Exercise prompt> Using the string "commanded" as the key, pull each matching line out of the records below.
◆ ◆ ◆ ◆
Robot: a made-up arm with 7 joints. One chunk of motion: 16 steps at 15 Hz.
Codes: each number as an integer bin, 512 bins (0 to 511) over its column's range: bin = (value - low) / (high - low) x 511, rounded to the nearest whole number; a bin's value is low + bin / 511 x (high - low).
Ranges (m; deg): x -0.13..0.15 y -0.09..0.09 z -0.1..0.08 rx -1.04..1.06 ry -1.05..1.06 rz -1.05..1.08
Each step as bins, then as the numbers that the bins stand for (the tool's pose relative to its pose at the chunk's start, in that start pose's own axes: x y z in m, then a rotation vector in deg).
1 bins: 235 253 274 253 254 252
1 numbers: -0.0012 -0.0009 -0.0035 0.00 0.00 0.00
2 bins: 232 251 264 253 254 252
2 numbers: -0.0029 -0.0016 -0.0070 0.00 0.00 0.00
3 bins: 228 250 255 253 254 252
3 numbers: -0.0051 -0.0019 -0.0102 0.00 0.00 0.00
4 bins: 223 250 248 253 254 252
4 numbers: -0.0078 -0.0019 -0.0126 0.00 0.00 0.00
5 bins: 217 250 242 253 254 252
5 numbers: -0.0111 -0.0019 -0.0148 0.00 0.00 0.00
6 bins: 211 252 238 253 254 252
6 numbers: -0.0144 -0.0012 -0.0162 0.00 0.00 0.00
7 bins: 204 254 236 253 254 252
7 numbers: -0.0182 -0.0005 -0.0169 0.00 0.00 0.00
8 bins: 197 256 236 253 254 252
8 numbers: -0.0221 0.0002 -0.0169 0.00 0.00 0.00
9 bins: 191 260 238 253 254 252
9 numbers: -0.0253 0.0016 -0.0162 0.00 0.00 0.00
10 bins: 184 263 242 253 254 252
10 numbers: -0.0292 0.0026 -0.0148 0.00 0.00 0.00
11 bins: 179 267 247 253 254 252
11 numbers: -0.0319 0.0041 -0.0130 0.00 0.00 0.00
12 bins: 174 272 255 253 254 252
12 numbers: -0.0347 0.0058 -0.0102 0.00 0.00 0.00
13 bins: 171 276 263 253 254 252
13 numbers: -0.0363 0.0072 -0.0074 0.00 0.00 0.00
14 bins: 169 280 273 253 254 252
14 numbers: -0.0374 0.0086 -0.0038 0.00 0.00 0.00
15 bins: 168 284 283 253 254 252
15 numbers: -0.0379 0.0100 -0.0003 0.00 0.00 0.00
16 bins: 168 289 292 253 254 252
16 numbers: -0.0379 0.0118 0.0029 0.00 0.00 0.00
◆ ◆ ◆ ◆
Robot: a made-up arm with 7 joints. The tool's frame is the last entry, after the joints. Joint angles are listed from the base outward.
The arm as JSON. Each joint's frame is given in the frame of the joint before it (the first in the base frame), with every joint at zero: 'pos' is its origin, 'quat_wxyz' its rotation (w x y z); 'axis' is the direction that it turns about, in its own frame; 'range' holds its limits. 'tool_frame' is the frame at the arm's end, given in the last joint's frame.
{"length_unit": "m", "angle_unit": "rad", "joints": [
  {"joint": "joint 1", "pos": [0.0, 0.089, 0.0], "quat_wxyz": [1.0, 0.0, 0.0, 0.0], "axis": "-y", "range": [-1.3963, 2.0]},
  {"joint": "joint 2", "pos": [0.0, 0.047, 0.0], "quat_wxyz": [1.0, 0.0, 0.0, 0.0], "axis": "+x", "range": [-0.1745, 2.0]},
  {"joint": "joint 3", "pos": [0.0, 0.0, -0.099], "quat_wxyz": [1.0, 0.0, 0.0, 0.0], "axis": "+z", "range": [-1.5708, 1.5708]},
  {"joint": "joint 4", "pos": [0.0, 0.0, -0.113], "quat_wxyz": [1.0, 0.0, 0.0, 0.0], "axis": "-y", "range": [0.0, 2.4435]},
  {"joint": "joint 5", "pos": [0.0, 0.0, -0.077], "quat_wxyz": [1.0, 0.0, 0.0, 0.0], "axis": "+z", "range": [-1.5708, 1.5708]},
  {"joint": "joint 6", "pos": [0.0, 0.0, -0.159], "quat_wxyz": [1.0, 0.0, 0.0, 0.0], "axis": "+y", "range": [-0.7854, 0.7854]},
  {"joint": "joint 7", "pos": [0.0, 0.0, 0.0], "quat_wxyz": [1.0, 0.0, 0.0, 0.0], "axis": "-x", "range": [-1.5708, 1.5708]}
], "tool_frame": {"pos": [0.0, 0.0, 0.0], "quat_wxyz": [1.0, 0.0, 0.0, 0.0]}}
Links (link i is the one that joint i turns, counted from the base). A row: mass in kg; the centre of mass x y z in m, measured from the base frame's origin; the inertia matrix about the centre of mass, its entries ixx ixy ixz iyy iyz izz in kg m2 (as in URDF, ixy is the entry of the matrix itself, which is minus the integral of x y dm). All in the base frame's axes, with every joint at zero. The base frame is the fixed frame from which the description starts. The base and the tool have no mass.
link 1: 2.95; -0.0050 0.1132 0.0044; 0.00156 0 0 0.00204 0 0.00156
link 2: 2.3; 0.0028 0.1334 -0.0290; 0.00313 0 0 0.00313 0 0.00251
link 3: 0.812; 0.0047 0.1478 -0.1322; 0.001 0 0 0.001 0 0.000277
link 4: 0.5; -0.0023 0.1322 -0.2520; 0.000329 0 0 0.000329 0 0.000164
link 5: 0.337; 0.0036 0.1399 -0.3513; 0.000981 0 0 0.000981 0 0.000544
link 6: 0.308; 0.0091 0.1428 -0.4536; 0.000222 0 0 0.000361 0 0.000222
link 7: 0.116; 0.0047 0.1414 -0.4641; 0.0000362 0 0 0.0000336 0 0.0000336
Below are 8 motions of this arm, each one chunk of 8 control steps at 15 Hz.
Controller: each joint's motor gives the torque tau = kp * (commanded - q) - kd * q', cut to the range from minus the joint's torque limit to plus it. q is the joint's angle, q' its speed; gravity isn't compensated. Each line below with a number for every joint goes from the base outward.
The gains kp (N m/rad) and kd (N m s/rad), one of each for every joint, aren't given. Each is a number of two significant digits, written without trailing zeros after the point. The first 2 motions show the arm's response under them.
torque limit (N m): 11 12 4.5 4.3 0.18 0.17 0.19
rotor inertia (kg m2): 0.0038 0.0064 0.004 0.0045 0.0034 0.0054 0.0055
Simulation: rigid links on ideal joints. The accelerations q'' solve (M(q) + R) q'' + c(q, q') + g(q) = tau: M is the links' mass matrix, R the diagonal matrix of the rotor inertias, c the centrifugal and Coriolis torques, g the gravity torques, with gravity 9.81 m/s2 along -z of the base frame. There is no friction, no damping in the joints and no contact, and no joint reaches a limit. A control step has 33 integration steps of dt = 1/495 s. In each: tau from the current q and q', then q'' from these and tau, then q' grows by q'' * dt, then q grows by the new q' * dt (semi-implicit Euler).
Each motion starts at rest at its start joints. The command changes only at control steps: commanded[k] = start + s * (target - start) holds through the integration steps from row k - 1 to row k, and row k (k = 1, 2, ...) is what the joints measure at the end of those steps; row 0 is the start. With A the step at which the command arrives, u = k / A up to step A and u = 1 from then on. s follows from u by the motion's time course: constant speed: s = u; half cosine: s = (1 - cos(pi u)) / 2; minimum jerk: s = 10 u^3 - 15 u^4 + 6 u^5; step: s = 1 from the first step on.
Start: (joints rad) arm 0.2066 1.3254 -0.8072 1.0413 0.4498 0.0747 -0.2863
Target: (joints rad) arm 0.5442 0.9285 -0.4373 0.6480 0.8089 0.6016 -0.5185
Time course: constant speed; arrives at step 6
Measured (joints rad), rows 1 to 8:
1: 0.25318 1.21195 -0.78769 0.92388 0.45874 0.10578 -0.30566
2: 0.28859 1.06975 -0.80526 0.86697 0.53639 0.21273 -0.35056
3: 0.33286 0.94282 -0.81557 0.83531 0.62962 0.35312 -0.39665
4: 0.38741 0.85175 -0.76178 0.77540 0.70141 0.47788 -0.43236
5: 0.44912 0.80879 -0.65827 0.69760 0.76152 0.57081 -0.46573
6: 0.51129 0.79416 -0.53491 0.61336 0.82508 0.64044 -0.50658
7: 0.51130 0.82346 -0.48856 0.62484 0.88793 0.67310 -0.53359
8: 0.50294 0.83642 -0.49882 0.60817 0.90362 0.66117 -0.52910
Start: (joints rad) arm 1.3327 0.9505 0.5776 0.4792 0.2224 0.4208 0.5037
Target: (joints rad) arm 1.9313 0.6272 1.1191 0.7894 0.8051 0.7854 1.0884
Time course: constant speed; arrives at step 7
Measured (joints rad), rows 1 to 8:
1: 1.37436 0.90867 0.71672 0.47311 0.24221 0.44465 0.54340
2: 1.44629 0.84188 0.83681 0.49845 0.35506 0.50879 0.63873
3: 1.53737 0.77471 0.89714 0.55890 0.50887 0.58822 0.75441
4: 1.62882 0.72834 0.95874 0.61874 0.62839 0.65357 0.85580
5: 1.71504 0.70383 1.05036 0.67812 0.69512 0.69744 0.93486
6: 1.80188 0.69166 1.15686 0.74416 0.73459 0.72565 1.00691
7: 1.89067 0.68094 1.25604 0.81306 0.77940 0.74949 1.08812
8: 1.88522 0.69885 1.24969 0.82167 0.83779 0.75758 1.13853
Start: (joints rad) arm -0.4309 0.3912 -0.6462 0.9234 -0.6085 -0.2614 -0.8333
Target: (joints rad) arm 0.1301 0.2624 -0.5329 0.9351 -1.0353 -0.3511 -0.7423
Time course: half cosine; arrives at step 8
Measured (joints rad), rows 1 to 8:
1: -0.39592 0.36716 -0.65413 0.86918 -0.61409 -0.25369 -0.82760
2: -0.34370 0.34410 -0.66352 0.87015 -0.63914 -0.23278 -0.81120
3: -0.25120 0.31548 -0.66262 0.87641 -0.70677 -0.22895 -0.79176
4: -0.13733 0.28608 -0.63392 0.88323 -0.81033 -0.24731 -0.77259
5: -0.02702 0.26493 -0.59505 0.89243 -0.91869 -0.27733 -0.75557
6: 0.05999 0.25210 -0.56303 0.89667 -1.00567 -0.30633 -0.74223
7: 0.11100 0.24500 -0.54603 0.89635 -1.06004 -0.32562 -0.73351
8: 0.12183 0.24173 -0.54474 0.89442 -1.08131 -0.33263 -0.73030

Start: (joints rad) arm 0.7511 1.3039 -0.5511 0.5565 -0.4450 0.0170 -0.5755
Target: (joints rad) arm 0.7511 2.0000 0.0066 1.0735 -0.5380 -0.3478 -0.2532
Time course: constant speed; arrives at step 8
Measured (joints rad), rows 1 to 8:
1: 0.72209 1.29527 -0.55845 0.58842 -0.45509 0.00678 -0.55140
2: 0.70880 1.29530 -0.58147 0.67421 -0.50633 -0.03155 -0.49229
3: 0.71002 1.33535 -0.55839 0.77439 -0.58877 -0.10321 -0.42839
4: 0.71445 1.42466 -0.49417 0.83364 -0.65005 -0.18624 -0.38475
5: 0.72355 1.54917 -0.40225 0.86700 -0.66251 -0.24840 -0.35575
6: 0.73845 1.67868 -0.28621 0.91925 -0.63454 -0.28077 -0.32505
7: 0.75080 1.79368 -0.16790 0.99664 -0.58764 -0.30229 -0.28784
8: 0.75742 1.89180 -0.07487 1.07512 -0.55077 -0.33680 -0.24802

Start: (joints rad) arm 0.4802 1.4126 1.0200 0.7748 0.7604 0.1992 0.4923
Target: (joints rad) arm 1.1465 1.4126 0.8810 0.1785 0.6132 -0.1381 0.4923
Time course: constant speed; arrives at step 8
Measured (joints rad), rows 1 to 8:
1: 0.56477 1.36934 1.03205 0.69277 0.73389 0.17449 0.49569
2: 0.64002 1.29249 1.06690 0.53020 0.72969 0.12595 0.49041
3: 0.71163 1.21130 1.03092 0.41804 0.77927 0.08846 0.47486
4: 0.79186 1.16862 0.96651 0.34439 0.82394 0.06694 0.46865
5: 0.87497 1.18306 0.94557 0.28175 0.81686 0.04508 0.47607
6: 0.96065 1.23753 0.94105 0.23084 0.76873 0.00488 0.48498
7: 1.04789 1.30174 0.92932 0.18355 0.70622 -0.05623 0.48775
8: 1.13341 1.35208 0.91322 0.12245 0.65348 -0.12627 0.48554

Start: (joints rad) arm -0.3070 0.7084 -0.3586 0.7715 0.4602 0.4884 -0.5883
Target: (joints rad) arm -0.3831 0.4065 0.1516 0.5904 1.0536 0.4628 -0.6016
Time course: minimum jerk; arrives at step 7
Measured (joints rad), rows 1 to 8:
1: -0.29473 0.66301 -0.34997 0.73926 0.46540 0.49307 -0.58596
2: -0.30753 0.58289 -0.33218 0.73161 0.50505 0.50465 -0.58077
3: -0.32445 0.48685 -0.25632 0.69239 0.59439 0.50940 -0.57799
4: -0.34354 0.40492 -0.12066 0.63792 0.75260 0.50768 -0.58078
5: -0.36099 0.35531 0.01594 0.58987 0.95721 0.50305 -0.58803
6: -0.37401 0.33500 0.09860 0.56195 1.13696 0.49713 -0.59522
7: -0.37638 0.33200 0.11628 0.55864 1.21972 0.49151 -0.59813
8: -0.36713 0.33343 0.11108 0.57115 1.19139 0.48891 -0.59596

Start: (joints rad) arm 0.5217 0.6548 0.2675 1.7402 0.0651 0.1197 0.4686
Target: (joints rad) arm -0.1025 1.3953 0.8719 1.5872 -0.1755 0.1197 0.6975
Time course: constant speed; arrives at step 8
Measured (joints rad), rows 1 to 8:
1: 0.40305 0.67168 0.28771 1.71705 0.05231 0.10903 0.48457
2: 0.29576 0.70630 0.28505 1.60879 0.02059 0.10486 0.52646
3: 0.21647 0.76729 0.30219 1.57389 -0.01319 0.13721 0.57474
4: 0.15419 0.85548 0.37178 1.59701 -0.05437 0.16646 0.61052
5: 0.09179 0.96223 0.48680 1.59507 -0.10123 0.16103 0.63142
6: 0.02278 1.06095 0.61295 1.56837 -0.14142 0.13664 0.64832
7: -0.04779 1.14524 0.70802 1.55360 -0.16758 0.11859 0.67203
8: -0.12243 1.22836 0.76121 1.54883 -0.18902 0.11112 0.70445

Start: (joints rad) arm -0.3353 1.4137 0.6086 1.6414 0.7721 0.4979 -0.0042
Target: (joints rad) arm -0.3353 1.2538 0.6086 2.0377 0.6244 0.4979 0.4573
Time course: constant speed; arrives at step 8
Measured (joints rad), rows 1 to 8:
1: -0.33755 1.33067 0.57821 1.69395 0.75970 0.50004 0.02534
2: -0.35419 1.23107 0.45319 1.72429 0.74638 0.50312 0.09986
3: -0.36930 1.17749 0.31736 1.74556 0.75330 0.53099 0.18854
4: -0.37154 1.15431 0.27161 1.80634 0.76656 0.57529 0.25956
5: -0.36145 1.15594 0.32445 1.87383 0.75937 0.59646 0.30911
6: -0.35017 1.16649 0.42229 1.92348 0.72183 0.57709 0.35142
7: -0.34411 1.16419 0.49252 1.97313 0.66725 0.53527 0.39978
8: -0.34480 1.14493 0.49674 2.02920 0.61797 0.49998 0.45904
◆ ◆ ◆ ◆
Answer space>
Controller: each joint's motor gives the torque tau = kp * (commanded - q) - kd * q', cut to the range from minus the joint's torque limit to plus it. q is the joint's angle, q' its speed; gravity isn't compensated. Each line below with a number for every joint goes from the base outward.
Each motion starts at rest at its start joints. The command changes only at control steps: commanded[k] = start + s * (target - start) holds through the integration steps from row k - 1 to row k, and row k (k = 1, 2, ...) is what the joints measure at the end of those steps; row 0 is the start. With A the step at which the command arrives, u = k / A up to step A and u = 1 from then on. s follows from u by the motion's time course: constant speed: s = u; half cosine: s = (1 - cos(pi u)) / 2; minimum jerk: s = 10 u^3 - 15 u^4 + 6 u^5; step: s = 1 from the first step on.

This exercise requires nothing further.